La intervención exterior en el Sahel está evolucionando a toda velocidad. Francia, que ayudó a expulsar a los yihadistas del norte de Malí en 2013, ha puesto fin a sus operaciones en ese país debido a sus tensas relaciones con Bamako, aunque mantiene bases en Níger. La misión de la ONU, en Malí desde abril de 2013, tampoco ha conseguido ningún avance. Occidente parece ahora más preocupado por evitar que los yihadistas se extiendan hacia el sur, al Golfo de Guinea. La ira de toda la región contra los franceses va en aumento, en gran parte debido a una década de fracasos occidentales a la hora de frenar la violencia islamista, pero también a la desinformación rusa. Es poco probable que los brutales pistoleros a sueldo de Wagner lo hagan mejor, pero a muchas poblaciones locales les molesta que se critique al grupo ruso teniendo en cuenta el legado de Occidente.

Lo más importante en un momento trascendental para la región es que las autoridades se replanteen la estrategia, hasta ahora predominantemente militar, para hacer frente a los yihadistas.
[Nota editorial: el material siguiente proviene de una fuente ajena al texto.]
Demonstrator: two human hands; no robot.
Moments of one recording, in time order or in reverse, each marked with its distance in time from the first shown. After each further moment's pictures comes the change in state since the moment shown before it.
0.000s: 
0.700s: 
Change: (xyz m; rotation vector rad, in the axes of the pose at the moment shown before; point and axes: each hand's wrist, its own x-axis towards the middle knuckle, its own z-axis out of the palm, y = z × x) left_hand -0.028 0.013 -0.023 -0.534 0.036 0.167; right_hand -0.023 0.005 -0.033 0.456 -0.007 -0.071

Las operaciones militares desempeñan un papel importante, pero deben estar supeditadas a los intentos de mejorar las relaciones entre las comunidades, ganarse a la población del interior e incluso dialogar con los líderes islamistas. Los gobiernos occidentales deberían estar escarmentados después de su historial en la última década. Sin embargo, ahora que algunos dirigentes de la región están mirando a Moscú, sería un error cortar los lazos e intentar obligarles a elegir un bando.